Options Type Description
--mds string The MDS file from Plink.
--population-file string A population file from pyGenClean.Ethnicity.check_ethnicity module.
--format string The output file format (png, ps, or pdf.
--outliers-of string Finds the outliers of this population.
--multiplier float To find the outliers, we look for more than \(x\) times the cluster standard deviation.
--xaxis string The component to use for the X axis.
--yaxis string The component to use for the Y axis.
--format string The output file format (png, ps, or pdf formats are available).
--out string The prefix of the output files.

Note

No option check is done here (except for the one automatically done by argparse).
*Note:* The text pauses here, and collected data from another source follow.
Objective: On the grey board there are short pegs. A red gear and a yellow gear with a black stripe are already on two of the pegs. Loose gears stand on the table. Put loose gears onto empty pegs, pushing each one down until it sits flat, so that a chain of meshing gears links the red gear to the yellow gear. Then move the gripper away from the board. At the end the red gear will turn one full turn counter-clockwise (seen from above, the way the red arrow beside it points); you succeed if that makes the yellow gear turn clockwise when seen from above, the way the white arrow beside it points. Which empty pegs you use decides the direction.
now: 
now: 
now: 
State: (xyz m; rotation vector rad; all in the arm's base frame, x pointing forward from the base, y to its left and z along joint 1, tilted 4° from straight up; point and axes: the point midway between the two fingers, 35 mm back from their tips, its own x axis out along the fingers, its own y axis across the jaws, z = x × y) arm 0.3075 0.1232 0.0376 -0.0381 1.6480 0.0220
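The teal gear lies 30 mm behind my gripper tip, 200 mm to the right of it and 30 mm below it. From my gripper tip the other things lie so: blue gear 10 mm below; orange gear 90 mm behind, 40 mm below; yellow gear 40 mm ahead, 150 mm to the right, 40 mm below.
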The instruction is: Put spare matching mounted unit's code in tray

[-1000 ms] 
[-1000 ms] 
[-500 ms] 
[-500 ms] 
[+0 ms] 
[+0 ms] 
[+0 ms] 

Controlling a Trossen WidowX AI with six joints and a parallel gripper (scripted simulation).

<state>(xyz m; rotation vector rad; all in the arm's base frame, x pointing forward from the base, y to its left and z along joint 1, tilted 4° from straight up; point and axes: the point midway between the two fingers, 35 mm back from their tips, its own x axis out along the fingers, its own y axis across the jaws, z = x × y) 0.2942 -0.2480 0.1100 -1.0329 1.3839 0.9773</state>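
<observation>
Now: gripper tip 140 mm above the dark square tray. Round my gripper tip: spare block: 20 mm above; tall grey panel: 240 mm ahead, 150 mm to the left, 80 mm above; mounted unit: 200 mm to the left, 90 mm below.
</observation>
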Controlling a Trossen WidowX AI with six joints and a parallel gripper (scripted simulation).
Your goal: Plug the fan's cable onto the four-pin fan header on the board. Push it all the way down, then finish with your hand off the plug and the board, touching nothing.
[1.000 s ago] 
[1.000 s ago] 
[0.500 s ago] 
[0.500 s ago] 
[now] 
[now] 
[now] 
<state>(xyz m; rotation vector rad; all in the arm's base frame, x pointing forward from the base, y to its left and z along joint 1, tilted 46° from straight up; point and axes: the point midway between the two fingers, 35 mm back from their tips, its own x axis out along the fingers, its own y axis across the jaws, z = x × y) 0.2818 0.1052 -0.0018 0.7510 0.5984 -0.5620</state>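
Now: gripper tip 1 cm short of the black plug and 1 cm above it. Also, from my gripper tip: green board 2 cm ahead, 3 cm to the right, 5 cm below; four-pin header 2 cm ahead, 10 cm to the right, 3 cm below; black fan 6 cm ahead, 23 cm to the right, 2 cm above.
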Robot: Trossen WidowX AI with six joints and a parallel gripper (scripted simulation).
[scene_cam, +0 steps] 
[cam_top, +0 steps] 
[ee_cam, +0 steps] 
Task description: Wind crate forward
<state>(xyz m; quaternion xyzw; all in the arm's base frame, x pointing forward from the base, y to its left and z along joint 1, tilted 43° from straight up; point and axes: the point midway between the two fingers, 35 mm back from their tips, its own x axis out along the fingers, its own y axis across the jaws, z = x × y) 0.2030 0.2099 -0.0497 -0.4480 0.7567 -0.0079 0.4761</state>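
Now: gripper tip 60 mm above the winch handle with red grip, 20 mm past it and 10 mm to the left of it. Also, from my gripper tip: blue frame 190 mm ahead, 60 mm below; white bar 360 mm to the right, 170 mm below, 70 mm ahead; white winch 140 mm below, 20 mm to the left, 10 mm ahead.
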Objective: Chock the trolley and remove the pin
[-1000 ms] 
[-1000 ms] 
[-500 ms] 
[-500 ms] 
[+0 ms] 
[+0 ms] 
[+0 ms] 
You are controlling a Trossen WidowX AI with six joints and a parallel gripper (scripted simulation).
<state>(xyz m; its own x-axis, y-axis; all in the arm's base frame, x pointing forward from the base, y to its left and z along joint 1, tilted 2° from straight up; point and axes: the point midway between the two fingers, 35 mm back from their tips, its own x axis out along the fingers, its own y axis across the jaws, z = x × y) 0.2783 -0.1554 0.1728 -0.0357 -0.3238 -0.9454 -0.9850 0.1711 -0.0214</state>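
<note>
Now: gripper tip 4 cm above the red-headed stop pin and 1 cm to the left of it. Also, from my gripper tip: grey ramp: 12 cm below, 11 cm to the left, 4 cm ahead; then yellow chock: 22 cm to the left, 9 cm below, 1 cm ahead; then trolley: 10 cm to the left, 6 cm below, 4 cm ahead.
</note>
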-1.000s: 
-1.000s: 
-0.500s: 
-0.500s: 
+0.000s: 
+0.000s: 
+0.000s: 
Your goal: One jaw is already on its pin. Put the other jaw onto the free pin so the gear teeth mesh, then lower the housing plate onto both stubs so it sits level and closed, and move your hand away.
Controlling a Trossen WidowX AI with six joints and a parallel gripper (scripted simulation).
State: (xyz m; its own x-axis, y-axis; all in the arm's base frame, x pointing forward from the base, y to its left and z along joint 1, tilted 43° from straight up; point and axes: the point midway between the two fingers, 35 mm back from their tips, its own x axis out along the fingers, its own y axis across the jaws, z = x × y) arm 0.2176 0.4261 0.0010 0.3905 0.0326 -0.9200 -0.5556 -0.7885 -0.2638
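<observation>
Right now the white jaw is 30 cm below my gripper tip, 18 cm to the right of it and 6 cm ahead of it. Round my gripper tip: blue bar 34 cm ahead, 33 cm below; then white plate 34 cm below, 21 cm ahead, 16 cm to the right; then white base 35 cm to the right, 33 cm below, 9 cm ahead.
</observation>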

Those need to be done elsewhere (see checkArgs()).

pyGenClean.Ethnicity.find_outliers.read_mds_file(file_name, c1, c2, pops)[source]

Reads a MDS file.

Parameters:
  • file_name (str) – the name of the mds file.
  • c1 (str) – the first component to read (x axis).
  • c2 (str) – the second component to read (y axis).
  • pops (dict) – the population of each sample.
Returns:

a numpy.recarray (one sample per line) with the information about the family ID, the individual ID, the first component to extract, the second component to extract and the population.

The mds file is the result of Plink (as produced by the pyGenClean.Ethnicity.check_ethnicity module).

pyGenClean.Ethnicity.find_outliers.read_population_file(file_name)[source]

Reads the population file.

Parameters:file_name (str) – the name of the population file.
Returns:a dict containing the population for each of the samples.

The population file should contain three columns:

  1. The family ID.
  2. The individual ID.
  3. The population of the file (one of CEU, YRI, JPT-CHB or SOURCE).

The outliers are from the SOURCE population, when compared to one of the three reference population (CEU, YRI or JPT-CHB).

pyGenClean.Ethnicity.find_outliers.safe_main()[source]

A safe version of the main function (that catches ProgramError).

pyGenClean.Ethnicity.plot_eigenvalues module

exception pyGenClean.Ethnicity.plot_eigenvalues.ProgramError(msg)[source]

Bases: exceptions.Exception

An Exception raised in case of a problem.

Parameters:msg (str) – the message to print to the user before exiting.
pyGenClean.Ethnicity.plot_eigenvalues.add_custom_options(parser)[source]

Adds custom options to a parser.

Parameters:parser (argparse.ArgumentParser) – the parser to which the options will be added.
pyGenClean.Ethnicity.plot_eigenvalues.check_args(args)[source]

Checks the arguments and options.

Parameters:args (argparse.Namespace) – an object containing the options and arguments of the program.
Returns:True if everything was OK.

If there is a problem with an option, an exception is raised using the ProgramError class, a message is printed to the sys.stderr and the program exits with error code 1.

pyGenClean.Ethnicity.plot_eigenvalues.create_scree_plot(data, o_filename, options)[source]

Creates the scree plot.

Parameters:
pyGenClean.Ethnicity.plot_eigenvalues.main(argString=None)[source]

The main function.

The purpose of this module is to plot Eigenvectors provided by the Eigensoft software.

Here are the steps of this module:

  1. Reads the Eigenvector (read_eigenvalues()).
  2. Plots the Scree Plot (create_scree_plot()).
pyGenClean.Ethnicity.plot_eigenvalues.parse_args(argString=None)[source]

Parses the command line options and arguments.

Returns:A argparse.Namespace object created by the argparse module. It contains the values of the different options.
Options Type Description
--evec string The EVEC file from EIGENSOFT
--scree-plot-title string The main title of the scree plot
--out string The name of the output file

Note

No option check is done here (except for the one automatically done by argparse). Those need to be done elsewhere (see checkArgs()).

pyGenClean.Ethnicity.plot_eigenvalues.read_eigenvalues(i_filename)[source]

Reads the eigenvalues from EIGENSOFT results.

Parameters:i_filename (str) – the name of the input file.
Returns:a numpy.ndarray array containing the eigenvalues.
pyGenClean.Ethnicity.plot_eigenvalues.safe_main()[source]

A safe version of the main function (that catches ProgramError).